### What this task involves
Which lines have the string "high"? Copy all of them from the entries below.

[Records from a data collection]
============================================================

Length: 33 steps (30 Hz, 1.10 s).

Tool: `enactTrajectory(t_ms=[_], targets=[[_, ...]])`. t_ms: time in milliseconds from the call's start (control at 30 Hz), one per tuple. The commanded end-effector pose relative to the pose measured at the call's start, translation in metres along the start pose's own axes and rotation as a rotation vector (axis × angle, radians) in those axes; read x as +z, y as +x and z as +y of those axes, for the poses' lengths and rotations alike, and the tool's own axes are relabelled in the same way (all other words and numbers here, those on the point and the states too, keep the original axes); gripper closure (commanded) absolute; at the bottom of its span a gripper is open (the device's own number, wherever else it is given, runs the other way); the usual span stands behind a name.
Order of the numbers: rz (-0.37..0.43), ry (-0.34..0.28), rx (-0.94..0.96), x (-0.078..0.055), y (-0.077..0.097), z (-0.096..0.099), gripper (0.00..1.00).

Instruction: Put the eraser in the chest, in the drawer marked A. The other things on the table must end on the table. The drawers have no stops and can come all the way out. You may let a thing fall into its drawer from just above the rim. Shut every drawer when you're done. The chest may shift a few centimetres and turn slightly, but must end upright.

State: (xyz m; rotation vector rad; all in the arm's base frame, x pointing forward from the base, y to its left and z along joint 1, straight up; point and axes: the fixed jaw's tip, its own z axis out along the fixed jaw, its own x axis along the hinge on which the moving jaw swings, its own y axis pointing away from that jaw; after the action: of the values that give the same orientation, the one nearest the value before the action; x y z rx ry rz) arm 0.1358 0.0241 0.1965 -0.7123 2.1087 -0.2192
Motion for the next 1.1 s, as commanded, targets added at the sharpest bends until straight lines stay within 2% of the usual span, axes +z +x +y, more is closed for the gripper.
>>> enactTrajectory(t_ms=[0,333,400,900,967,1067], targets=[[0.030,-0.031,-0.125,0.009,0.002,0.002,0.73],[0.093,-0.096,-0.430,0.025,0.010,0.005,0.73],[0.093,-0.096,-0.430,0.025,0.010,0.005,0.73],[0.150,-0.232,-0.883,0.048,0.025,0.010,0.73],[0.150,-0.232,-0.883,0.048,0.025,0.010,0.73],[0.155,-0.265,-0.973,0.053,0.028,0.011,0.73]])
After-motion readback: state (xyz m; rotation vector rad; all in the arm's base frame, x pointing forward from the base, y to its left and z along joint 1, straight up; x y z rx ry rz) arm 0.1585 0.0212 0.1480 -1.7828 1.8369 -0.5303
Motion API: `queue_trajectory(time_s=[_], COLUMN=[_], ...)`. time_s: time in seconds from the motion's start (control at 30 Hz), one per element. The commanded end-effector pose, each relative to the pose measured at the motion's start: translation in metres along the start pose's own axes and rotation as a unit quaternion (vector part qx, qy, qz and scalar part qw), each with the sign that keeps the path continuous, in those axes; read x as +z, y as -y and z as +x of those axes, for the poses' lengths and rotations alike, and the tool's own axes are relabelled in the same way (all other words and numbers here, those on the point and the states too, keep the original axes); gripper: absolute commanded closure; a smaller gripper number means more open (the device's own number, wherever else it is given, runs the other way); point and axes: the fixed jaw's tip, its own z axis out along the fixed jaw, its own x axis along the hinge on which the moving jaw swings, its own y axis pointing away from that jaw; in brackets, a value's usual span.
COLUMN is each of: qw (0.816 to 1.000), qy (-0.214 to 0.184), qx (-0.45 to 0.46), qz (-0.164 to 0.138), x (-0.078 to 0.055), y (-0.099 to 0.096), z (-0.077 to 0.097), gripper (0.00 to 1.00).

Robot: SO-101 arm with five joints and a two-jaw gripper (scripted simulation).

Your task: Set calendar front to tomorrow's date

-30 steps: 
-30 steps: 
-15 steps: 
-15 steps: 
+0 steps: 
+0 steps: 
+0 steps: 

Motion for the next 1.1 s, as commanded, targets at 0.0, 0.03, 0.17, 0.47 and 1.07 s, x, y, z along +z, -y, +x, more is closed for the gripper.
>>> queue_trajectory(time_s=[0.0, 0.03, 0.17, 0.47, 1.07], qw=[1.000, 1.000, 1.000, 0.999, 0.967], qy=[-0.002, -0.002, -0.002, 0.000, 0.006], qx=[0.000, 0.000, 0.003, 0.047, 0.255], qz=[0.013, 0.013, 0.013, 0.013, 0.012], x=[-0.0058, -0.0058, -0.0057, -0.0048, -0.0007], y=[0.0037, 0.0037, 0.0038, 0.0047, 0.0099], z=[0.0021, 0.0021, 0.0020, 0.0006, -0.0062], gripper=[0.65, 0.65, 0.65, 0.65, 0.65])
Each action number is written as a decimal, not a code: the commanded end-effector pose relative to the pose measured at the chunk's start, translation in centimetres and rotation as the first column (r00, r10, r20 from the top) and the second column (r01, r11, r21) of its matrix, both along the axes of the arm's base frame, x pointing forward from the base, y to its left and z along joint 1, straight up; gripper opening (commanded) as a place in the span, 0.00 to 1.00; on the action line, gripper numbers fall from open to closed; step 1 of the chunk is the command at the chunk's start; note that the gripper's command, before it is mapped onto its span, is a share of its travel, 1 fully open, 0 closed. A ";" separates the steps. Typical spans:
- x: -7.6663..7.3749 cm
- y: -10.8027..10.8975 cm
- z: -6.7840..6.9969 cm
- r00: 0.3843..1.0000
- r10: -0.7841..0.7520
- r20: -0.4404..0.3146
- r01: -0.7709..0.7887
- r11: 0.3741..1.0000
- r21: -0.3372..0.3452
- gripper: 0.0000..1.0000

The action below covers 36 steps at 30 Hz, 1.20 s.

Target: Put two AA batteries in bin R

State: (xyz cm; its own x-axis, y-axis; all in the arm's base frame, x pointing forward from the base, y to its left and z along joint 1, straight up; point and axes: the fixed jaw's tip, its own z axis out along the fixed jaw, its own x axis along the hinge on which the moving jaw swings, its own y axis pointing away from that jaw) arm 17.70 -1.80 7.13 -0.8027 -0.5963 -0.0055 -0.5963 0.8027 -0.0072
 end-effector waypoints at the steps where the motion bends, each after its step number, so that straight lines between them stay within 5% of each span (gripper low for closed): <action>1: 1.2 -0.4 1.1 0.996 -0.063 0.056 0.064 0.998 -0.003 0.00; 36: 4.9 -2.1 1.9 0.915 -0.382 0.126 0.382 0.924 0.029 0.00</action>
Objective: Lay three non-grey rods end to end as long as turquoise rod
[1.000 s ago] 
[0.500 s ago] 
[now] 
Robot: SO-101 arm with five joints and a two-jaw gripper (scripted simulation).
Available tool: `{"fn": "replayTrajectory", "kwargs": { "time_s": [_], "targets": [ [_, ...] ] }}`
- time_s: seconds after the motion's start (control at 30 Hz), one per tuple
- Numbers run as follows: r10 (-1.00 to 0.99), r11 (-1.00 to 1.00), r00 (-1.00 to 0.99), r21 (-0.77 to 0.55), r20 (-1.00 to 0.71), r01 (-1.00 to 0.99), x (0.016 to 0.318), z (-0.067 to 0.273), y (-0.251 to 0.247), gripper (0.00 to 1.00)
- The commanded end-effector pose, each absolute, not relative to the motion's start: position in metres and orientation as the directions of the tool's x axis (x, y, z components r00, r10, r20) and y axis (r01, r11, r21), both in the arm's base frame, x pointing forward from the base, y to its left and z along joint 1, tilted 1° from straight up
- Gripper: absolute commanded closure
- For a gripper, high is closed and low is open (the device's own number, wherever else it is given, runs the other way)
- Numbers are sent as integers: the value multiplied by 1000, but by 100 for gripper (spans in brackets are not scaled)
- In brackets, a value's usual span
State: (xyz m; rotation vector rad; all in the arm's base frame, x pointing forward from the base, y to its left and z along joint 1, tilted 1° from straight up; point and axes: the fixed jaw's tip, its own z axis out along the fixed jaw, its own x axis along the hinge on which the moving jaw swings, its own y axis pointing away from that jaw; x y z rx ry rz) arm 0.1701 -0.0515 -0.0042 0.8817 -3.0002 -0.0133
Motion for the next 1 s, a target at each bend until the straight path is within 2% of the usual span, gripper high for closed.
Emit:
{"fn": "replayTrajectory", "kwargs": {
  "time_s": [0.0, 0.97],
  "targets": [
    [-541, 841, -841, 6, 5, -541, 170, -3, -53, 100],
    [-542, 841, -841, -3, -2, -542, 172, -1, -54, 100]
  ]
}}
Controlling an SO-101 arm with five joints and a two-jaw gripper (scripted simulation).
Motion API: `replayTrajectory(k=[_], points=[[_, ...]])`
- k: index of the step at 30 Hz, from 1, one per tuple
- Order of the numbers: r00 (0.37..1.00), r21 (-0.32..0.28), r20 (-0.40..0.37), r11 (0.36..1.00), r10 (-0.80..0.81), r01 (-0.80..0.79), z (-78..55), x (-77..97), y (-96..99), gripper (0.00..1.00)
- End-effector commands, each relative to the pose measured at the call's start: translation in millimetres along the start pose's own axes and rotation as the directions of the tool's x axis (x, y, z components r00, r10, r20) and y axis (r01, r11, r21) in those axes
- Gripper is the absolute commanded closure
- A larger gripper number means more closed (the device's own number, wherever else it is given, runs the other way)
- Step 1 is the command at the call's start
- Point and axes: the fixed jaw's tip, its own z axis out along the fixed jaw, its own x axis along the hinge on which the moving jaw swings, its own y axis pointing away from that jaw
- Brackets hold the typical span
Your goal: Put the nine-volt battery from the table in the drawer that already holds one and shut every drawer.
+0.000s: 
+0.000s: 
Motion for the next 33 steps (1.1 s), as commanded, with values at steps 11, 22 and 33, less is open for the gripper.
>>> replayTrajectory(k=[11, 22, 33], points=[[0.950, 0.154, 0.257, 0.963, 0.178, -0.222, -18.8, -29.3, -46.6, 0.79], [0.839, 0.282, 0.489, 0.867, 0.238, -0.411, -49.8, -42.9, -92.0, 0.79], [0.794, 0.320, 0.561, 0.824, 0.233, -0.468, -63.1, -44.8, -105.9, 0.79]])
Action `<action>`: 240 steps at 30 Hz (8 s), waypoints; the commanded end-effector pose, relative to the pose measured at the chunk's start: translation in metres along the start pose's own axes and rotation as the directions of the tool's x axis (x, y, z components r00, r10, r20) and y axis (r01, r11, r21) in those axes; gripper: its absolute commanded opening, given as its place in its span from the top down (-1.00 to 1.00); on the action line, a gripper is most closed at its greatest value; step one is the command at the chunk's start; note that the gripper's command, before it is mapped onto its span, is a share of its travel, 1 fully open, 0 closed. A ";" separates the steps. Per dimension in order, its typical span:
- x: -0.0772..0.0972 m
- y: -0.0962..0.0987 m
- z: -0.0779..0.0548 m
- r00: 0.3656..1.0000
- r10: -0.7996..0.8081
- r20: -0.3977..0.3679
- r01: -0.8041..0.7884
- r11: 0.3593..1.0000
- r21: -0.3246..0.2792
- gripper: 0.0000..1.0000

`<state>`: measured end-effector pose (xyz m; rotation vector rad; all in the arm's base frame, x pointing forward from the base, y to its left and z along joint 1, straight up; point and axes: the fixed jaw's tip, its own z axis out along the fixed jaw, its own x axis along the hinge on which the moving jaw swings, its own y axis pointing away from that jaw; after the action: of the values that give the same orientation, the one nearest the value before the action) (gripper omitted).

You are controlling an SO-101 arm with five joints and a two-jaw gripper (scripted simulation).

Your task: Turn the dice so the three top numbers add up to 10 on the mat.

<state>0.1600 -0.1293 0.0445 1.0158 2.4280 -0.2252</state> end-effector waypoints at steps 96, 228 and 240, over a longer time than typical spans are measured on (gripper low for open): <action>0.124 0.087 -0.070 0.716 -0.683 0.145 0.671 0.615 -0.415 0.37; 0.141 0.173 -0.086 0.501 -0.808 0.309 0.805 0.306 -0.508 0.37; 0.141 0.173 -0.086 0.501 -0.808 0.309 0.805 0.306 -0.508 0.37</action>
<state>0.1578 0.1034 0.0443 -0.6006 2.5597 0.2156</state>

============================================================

### Task solution
- For a gripper, high is closed and low is open (the device's own number, wherever else it is given, runs the other way)
Motion for the next 1 s, a target at each bend until the straight path is within 2% of the usual span, gripper high for closed.

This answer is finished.